Extracted records
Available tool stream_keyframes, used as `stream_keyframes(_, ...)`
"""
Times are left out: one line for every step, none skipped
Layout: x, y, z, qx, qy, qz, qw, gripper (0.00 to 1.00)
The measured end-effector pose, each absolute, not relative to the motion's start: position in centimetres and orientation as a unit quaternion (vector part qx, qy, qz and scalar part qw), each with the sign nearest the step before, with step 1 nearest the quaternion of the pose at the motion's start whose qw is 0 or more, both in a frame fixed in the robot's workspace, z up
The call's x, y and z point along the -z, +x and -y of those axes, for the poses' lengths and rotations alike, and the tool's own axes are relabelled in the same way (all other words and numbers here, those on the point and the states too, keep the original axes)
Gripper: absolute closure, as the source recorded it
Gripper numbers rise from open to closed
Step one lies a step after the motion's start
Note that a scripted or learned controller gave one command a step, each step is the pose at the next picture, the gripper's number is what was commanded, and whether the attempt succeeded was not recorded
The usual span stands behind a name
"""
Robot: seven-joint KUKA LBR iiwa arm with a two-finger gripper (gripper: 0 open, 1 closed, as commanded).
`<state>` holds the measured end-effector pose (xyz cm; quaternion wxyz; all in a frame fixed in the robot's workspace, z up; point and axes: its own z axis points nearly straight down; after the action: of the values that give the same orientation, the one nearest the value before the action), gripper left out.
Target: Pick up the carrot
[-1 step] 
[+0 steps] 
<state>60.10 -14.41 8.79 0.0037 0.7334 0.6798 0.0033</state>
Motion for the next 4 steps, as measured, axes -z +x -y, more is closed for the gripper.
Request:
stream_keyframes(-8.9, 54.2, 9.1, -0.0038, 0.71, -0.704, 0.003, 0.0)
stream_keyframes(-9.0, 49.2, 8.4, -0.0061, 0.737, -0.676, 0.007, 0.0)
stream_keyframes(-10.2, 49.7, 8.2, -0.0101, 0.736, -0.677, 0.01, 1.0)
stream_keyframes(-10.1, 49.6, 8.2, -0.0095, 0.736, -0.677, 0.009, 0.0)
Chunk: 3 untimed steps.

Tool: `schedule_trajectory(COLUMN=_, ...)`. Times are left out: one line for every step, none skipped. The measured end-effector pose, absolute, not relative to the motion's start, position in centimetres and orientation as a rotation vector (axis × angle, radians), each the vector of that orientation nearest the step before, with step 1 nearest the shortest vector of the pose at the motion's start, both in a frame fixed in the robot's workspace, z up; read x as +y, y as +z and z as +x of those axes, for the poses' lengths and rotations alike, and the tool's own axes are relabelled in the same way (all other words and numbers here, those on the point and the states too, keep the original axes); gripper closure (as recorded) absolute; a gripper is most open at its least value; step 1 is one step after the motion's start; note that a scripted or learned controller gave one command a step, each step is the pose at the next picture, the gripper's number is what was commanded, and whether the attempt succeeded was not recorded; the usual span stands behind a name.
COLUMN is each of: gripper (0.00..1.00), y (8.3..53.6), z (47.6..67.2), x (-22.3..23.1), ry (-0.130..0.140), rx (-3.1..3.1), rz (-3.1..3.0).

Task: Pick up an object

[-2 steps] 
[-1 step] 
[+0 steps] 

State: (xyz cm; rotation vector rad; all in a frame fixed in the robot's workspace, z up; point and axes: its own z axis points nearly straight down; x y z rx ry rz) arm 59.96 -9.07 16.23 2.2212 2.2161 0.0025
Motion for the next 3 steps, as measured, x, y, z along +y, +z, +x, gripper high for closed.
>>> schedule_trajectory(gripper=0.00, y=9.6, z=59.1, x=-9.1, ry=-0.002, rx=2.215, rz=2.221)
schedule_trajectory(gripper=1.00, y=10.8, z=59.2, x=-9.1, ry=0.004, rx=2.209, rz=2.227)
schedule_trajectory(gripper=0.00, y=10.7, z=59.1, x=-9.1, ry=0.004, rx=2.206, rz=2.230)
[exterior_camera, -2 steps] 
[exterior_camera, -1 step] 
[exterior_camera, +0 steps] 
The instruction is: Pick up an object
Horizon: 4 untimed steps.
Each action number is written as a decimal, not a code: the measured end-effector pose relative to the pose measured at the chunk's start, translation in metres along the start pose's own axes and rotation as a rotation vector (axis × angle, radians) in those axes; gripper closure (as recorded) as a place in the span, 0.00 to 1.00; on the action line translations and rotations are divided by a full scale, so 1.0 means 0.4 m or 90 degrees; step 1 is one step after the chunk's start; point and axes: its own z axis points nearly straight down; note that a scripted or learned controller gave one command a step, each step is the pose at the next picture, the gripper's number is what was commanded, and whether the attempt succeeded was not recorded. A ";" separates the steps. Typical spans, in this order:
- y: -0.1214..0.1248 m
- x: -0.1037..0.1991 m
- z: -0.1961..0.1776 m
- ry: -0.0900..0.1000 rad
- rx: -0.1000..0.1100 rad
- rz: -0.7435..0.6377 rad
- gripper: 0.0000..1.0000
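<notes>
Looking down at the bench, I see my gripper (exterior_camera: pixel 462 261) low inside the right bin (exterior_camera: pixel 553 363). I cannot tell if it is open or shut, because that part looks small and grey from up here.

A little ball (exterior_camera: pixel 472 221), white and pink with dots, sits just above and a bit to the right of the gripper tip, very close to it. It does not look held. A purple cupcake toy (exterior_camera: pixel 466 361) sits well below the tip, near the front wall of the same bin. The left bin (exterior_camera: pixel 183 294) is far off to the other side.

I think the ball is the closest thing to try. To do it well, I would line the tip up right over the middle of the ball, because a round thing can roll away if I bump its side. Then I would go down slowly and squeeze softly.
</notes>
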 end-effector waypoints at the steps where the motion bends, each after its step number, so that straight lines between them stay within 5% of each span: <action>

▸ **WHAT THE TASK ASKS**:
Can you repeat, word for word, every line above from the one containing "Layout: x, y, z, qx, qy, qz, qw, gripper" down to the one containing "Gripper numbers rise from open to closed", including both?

▸ **SOLUTION FOR THIS EXERCISE**:
Layout: x, y, z, qx, qy, qz, qw, gripper (0.00 to 1.00)
The measured end-effector pose, each absolute, not relative to the motion's start: position in centimetres and orientation as a unit quaternion (vector part qx, qy, qz and scalar part qw), each with the sign nearest the step before, with step 1 nearest the quaternion of the pose at the motion's start whose qw is 0 or more, both in a frame fixed in the robot's workspace, z up
The call's x, y and z point along the -z, +x and -y of those axes, for the poses' lengths and rotations alike, and the tool's own axes are relabelled in the same way (all other words and numbers here, those on the point and the states too, keep the original axes)
Gripper: absolute closure, as the source recorded it
Gripper numbers rise from open to closed

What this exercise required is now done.